» EXERCISE INSTRUCTIONS
Print nothing except the lines of the listing below from the line with "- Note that" to the line with "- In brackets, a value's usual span", each exactly as written, both ends included.

» INPUT DATA

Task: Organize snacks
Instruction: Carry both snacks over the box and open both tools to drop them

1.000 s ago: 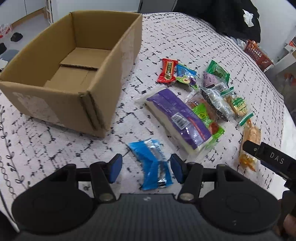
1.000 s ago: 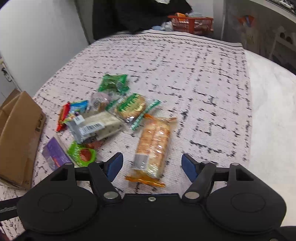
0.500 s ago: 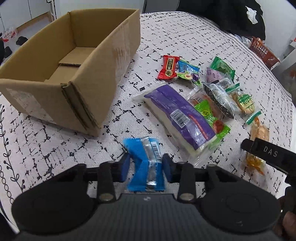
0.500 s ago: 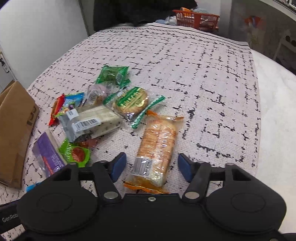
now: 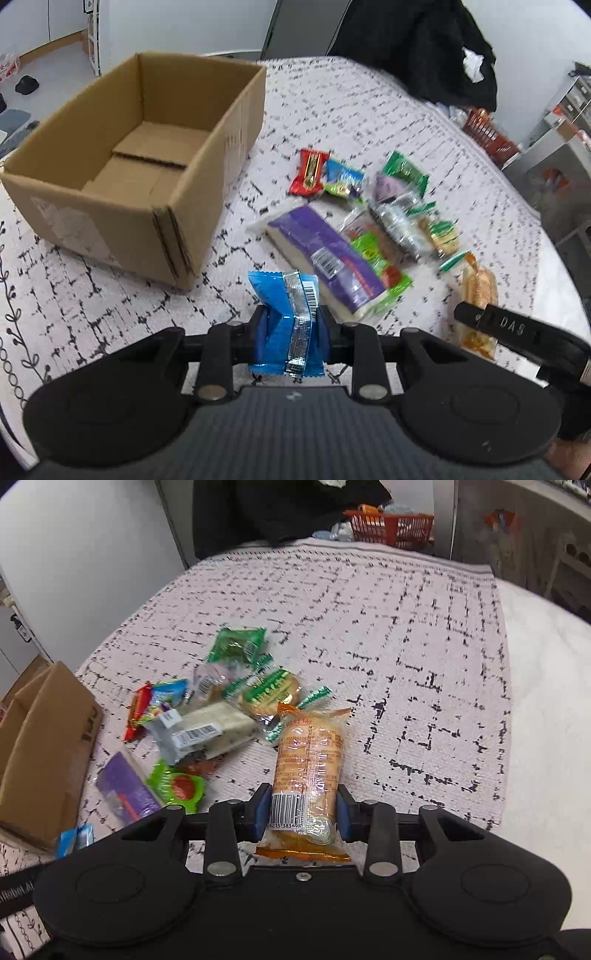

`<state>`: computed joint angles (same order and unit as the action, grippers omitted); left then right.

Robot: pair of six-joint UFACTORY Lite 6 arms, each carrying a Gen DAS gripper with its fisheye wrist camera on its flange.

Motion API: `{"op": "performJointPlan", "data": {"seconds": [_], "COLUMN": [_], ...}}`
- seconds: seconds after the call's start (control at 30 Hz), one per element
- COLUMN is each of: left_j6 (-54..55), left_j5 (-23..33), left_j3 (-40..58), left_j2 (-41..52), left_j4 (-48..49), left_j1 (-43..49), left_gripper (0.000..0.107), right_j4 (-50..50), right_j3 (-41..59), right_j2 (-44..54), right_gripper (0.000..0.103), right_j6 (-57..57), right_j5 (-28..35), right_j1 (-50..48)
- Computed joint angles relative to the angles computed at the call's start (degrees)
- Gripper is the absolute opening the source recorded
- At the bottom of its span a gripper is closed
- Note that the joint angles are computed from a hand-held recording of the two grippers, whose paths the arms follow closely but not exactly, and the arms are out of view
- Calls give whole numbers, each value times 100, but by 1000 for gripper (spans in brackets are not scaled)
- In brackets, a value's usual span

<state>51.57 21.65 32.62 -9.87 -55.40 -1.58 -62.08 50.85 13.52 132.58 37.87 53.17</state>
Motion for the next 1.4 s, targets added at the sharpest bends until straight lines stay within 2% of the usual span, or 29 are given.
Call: {"op": "performJointPlan", "data": {"seconds": [0.27,0.43,0.6,1.1,1.4], "left_j6": [-243,-118,24,998,1550], "left_j5": [805,1176,1468,2129,2389], "left_j3": [255,441,771,1904,2433], "left_j2": [-440,-653,-562,202,963], "left_j4": [484,551,605,190,-110], "left_j1": [581,921,1309,2283,2792], "left_gripper": [27,27,27,27,27], "right_j4": [317,574,629,862,1231], "right_j3": [470,1115,1620,3859,5569], "right_j2": [-188,62,292,1506,2588], "right_gripper": [35,35,35,36,36], "right_j6": [-147,-521,-633,-1419,-2253], "right_j5": [535,901,979,1010,1292], "right_j1": [555,746,851,986,1007]}}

» YOUR RESPONSE
- Note that the joint angles are computed from a hand-held recording of the two grippers, whose paths the arms follow closely but not exactly, and the arms are out of view
- Calls give whole numbers, each value times 100, but by 1000 for gripper (spans in brackets are not scaled)
- In brackets, a value's usual span

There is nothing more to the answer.